Bookmarks are somewhat like registers in that they record positions you can jump to. Unlike registers, they have long names, and they persist automatically from one Emacs session to the next. The prototypical use of bookmarks is to record "where you were reading" in various files.

C-x r m RET
Set the bookmark for the visited file, at point.

C-x r m bookmark RET
Set the bookmark named bookmark at point (bookmark-set).

C-x r b bookmark RET
Jump to the bookmark named bookmark (bookmark-jump).

C-x r l
List all bookmarks (list-bookmarks).

M-x bookmark-save
Save all the current bookmark values in the default bookmark file.

The prototypical use for bookmarks is to record one current position in each of several files. So the command C-x r m, which sets a bookmark, uses the visited file name as the default for the bookmark name. If you name each bookmark after the file it points to, then you can conveniently revisit any of those files with C-x r b, and move to the position of the bookmark at the same time.

To display a list of all your bookmarks in a separate buffer, type C-x r l (list-bookmarks). If you switch to that buffer, you can use it to edit your bookmark definitions or annotate the bookmarks. Type C-h m in the bookmark buffer for more information about its special editing commands.

When you kill Emacs, Emacs offers to save your bookmark values in your default bookmark file, `~/.emacs.bmk', if you have changed any bookmark values. You can also save the bookmarks at any time with the M-x bookmark-save command. The bookmark commands load your default bookmark file automatically. This saving and loading is how bookmarks persist from one Emacs session to the next.

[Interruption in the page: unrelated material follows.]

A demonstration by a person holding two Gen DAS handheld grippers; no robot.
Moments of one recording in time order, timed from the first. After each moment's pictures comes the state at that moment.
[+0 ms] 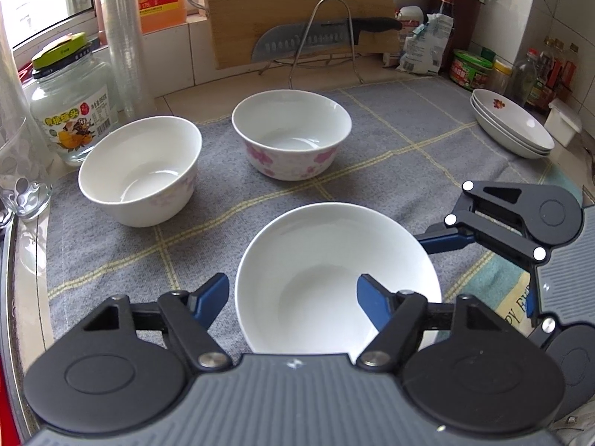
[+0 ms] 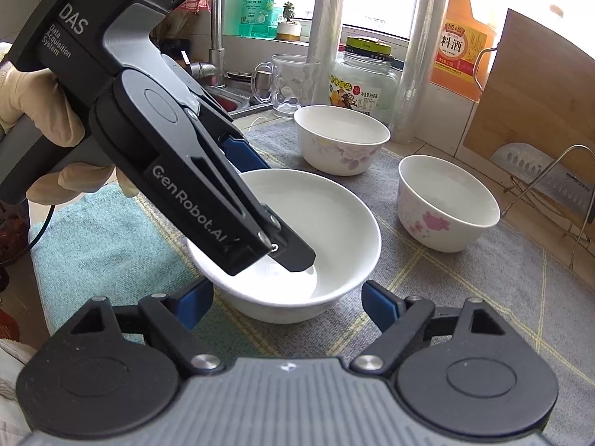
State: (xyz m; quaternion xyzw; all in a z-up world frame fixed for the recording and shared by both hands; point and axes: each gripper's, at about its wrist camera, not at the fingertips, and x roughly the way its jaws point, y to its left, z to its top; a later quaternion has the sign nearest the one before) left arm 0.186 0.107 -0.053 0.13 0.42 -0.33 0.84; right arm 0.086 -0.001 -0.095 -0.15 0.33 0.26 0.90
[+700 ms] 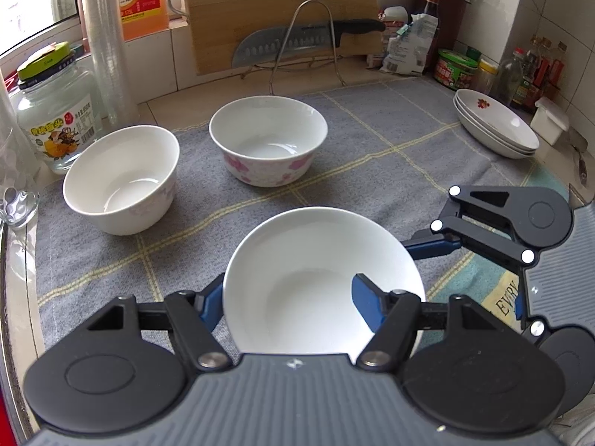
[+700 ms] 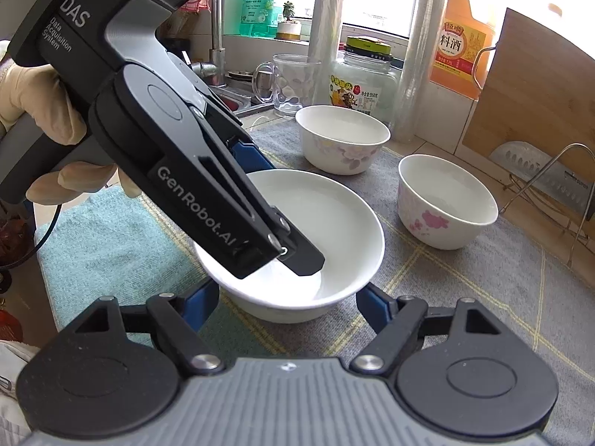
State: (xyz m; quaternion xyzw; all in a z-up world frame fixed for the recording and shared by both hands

If you set the variable bookmark-save-flag to 1, then each command that sets a bookmark will also save your bookmarks; this way, you don't lose any bookmark values even if Emacs crashes. (The value, if a number, says how many bookmark modifications should go by between saving.)

Bookmark position values are saved with surrounding context, so that bookmark-jump can find the proper position even if the file is modified slightly. The variable bookmark-search-size says how many characters of context to record on each side of the bookmark's position.

Here are some additional commands for working with bookmarks:

M-x bookmark-load RET filename RET
Load a file named filename that contains a list of bookmark values. You can use this command, as well as bookmark-write, to work with other files of bookmark values in addition to your default bookmark file.

M-x bookmark-write RET filename RET
Save all the current bookmark values in the file filename.

M-x bookmark-delete RET bookmark RET
Delete the bookmark named bookmark.

M-x bookmark-insert-location RET bookmark RET
Insert in the buffer the name of the file that bookmark bookmark points to.

M-x bookmark-insert RET bookmark RET
Insert in the buffer the contents of the file that bookmark bookmark points to.